# Has anyone used Medgen?



## bailey44 (Jul 18, 2008)

Hiya, 

Can anyone give me any feedback on the company Medgen based in Cyprus, they have been in touch with me and seem very nice and helpful, however if anyone could give me further information i'd be most grateful. 

Many thanks


----------



## tony097 (Sep 18, 2008)

bailey44 said:


> Hiya,
> 
> Can anyone give me any feedback on the company Medgen based in Cyprus, they have been in touch with me and seem very nice and helpful, however if anyone could give me further information i'd be most grateful.
> 
> Many thanks


dont.very nice and helpful but when come to pay your rent there are not.
phone me if u want more info-(SNIP)
Anton


----------



## bailey44 (Jul 18, 2008)

tony097 said:


> dont.very nice and helpful but when come to pay your rent there are not.
> phone me if u want more info-
> Anton


Hiya, 

We have used them to give us a tour of the areas we want to live and they reckon they have a few houses on their books to rent out, must admit they have been great and very helpful with us so far, but if you have had problems with them i'd like to hear.

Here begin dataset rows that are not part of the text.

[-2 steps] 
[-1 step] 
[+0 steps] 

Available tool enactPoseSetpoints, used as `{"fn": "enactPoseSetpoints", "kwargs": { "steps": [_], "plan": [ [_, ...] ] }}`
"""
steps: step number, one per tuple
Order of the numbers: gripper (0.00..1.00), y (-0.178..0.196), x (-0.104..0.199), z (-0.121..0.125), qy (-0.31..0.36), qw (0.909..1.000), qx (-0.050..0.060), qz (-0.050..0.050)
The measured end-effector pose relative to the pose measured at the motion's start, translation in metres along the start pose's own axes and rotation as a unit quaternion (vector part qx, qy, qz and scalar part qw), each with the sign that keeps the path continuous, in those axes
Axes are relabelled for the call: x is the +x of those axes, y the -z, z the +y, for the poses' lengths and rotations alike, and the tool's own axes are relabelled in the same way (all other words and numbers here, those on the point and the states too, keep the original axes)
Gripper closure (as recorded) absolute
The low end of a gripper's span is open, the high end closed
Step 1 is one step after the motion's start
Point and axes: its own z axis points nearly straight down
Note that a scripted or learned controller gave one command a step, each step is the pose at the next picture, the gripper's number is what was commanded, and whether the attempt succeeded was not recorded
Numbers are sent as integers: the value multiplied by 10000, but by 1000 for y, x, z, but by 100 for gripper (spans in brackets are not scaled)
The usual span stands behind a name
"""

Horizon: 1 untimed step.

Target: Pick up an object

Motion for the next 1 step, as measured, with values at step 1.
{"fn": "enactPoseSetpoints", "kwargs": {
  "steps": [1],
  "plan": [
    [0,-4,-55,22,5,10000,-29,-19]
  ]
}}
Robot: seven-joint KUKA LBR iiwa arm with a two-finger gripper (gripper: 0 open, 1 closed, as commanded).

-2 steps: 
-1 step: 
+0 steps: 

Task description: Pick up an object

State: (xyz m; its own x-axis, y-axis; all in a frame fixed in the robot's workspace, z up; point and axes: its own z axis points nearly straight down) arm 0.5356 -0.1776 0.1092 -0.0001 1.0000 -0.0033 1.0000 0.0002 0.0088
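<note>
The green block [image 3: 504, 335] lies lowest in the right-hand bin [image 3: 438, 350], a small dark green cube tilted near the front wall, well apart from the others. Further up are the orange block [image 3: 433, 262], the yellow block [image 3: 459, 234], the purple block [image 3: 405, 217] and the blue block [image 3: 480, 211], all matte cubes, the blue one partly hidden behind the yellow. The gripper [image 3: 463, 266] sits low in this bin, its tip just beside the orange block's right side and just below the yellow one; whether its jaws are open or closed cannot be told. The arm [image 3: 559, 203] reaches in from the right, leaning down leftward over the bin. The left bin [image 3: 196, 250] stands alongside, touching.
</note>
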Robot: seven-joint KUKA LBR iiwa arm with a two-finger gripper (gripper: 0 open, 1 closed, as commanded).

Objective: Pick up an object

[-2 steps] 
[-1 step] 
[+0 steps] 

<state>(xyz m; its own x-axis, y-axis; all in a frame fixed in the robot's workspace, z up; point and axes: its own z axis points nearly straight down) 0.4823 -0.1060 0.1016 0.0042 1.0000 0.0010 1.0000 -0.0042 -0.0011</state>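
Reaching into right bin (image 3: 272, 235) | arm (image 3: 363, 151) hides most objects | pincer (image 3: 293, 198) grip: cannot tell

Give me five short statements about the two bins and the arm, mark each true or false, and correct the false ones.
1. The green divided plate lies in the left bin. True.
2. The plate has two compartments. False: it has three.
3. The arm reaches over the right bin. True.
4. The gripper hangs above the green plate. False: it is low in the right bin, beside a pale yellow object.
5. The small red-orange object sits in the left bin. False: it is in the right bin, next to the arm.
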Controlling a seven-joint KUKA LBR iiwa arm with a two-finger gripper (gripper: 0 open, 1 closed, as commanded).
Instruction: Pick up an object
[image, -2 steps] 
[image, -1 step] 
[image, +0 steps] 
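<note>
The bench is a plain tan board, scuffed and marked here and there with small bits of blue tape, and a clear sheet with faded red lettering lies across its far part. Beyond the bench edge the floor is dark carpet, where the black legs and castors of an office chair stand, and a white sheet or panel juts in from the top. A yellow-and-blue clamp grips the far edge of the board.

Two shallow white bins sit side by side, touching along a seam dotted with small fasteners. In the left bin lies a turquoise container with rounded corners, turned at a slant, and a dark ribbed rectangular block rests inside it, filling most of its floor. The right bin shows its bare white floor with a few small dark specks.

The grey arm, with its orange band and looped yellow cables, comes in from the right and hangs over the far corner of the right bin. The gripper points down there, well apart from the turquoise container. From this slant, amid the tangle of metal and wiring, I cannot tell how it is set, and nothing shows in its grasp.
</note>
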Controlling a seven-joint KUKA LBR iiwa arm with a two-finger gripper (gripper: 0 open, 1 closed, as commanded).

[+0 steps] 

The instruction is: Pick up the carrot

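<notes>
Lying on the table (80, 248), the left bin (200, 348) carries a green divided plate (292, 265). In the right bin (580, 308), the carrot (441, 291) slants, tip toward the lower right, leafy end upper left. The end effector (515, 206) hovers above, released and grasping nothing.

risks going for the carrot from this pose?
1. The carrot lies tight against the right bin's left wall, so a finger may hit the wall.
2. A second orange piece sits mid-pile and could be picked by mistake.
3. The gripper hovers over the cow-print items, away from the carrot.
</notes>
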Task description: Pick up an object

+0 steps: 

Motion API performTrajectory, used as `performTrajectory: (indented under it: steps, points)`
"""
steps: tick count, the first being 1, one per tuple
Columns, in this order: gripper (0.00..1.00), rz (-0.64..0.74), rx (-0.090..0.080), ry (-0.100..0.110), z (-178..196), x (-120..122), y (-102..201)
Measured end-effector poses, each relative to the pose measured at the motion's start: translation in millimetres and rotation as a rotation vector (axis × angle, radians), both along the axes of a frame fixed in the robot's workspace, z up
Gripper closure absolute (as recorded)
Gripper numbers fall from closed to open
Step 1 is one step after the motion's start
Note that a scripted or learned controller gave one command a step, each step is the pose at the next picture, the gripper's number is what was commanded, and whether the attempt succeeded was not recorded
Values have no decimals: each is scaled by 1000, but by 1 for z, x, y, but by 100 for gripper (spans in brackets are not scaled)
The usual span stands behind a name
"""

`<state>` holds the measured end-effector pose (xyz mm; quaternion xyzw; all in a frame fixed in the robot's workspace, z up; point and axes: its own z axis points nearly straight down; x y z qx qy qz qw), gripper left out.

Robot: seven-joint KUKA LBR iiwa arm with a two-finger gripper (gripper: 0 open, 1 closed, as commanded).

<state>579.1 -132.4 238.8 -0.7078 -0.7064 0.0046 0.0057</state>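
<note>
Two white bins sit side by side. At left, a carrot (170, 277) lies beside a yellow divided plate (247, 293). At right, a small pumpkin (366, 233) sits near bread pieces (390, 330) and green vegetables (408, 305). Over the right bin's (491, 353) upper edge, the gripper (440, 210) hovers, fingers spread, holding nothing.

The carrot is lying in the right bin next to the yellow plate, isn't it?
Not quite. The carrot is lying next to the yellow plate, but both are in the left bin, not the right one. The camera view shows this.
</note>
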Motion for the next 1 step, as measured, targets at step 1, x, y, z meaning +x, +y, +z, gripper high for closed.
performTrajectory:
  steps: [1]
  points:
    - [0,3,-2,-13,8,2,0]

You can PM me if needs be. 

I look forward to your response
Bev


----------



## happymax28 (Nov 12, 2008)

tony097 said:


> dont.very nice and helpful but when come to pay your rent there are not.
> phone me if u want more info-(SNIP)
> Anton


Hi Tony,

I have actually just signed up with them to advertise my property for rentals and I just got worries when I read your message.

Can you please let me know what you meant by not paying rent?

i'D BE VERY GRATEFUL


Thanks

Max


----------



## bailey44 (Jul 18, 2008)

happymax28 said:


> Hi Tony,
> 
> I have actually just signed up with them to advertise my property for rentals and I just got worries when I read your message.
> 
> ...


Max, 

I haven't heard anything bad about them apart from what Tony says, just by interest where is your property located as we are on Medgens books waiting for a rental in the paphos area. 
Thanks
Bev


----------



## BabsM (May 24, 2008)

I am closing this thread as the discussion is getting too specific. Sorry. 

Please take it offline if you wish to continue.
BabsM


----------